Discrimination capacity in species distribution models depends on the representativeness of the environmental domain

Jiménez‐Valverde, Alberto, et al. “Discrimination capacity in species distribution models depends on the representativeness of the environmental domain.” Global Ecology and Biogeography 22.4 (2013): 508-516. DOI: 10.1111/geb.12007

Discrimination capacity, or the effectiveness of the classifier as was discussed in class, is usually the only characteristic that is assessed in the evaluation of the performance of predictive models. In SDM, AUC is widely adopted as a measurement for discrimination capacity, and what is important for AUC is the ranking of the output value, but not their absolute difference. However, calibration or how well the estimate probability of presence represents the observed proportion of presences is another aspect of the performance of model evaluation.

Jiménez‐Valverde et. al. thus examined how changes in the distribution of probability of occurrences make discrimination capacity is a context-dependent characteristic. Through simulation, they found that a well-calibrated model, where the probability of randomly chosen positives have higher S then randomly chosen negatives (P) is equal to S, will not attain high AUC value, which is 0.83. and confirmed that discrimination depends on the distribution of the probabilities. Figure 2 shows some extreme cases demonstrating trade-offs between discrimination capacity and calibration reliability. When a model is well calibrated, dots should line up along the solid line.
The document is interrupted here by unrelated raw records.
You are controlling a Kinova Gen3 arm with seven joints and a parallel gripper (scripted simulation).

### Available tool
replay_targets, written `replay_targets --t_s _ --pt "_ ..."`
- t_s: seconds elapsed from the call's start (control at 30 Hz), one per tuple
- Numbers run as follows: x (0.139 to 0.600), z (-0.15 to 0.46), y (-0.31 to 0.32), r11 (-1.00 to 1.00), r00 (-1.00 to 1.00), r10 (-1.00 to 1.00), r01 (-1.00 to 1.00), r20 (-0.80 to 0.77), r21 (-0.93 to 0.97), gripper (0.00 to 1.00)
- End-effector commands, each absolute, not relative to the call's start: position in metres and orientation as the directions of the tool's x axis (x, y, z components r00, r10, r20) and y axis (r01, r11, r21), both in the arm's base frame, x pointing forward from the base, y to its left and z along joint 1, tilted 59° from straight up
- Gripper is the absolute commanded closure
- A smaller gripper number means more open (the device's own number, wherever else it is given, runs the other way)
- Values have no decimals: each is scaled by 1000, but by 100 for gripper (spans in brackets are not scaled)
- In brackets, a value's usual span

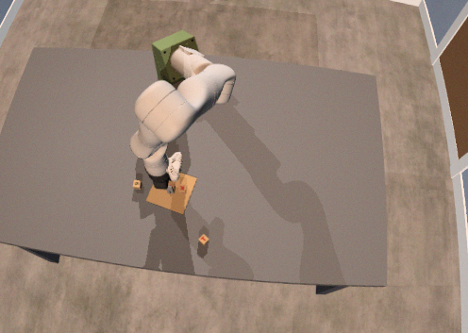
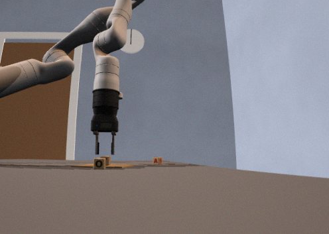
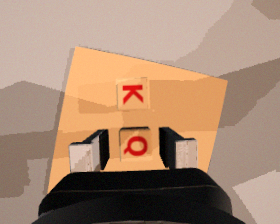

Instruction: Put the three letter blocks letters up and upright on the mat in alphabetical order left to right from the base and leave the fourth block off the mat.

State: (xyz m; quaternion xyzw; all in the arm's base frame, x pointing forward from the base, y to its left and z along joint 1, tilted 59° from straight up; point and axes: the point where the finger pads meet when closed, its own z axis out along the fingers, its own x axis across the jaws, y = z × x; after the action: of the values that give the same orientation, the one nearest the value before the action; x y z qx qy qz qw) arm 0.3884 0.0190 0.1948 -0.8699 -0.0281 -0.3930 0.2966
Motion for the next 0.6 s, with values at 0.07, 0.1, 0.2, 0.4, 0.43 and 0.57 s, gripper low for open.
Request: replay_targets --t_s 0.07,0.1,0.2,0.4,0.43,0.57 --pt "384 201 10 -825 689 -191 273 699 -494 21" --pt "384 201 10 -825 689 -191 273 699 -494 21" --pt "380 204 7 -825 689 -190 273 699 -494 21" --pt "372 210 1 -825 690 -190 274 699 -494 21" --pt "370 211 0 -825 690 -190 274 699 -494 21" --pt "364 216 -5 -825 690 -190 274 698 -495 21"
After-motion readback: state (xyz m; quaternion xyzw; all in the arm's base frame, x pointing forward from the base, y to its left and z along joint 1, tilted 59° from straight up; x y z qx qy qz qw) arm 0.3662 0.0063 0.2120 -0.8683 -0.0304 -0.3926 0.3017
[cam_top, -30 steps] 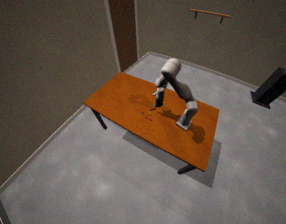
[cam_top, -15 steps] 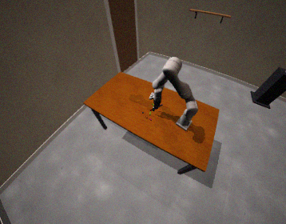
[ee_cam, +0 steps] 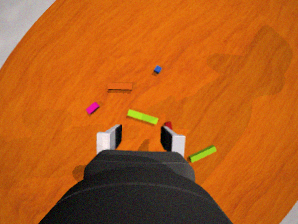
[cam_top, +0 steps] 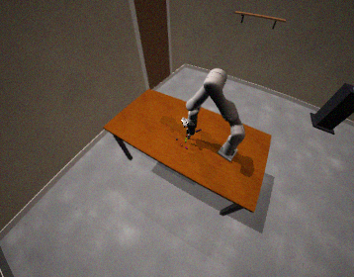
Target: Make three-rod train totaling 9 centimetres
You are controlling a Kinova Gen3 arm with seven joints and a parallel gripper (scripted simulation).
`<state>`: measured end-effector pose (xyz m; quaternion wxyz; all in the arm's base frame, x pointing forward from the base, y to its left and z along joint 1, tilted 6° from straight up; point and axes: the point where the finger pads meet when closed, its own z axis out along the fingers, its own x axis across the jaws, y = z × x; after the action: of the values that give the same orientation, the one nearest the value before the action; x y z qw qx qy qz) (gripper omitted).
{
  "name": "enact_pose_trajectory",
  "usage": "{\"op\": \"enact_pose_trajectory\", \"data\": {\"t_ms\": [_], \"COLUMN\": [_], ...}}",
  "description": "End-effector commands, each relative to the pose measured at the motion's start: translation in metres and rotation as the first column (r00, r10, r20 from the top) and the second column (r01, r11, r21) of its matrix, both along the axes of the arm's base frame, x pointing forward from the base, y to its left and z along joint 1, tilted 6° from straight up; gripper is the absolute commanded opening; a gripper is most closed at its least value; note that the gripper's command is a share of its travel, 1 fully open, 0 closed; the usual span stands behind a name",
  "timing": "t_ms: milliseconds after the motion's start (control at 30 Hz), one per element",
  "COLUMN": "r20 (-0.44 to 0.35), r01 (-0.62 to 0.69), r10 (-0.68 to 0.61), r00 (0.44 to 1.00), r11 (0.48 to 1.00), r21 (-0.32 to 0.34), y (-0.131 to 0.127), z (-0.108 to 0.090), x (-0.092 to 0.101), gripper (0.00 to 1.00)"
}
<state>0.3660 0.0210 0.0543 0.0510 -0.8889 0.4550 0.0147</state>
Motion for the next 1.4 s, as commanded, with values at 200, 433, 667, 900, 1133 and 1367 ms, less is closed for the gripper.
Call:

Screen Shot 2016-02-17 at 12.05.25 PM

This paper not only well explained the difference between discrimination and calibration and why the increase of one compromises another, it also pointed out two implications in the field of SDM: first, it explains the devilish effect of the geographic extent, which is the reason for the negative relation between the relative occurrence area and discrimination capacity; second, discrimination may not be used to compare different modeling techniques for the same data population and to generalize conclusions beyond that population. It is noteworthy to aware limitations and conditions when evaluating our own models. One practical way is to not report AUC alone, but also be accompanied with information about the distribution of scoring system and, if possible, the model calibration plots.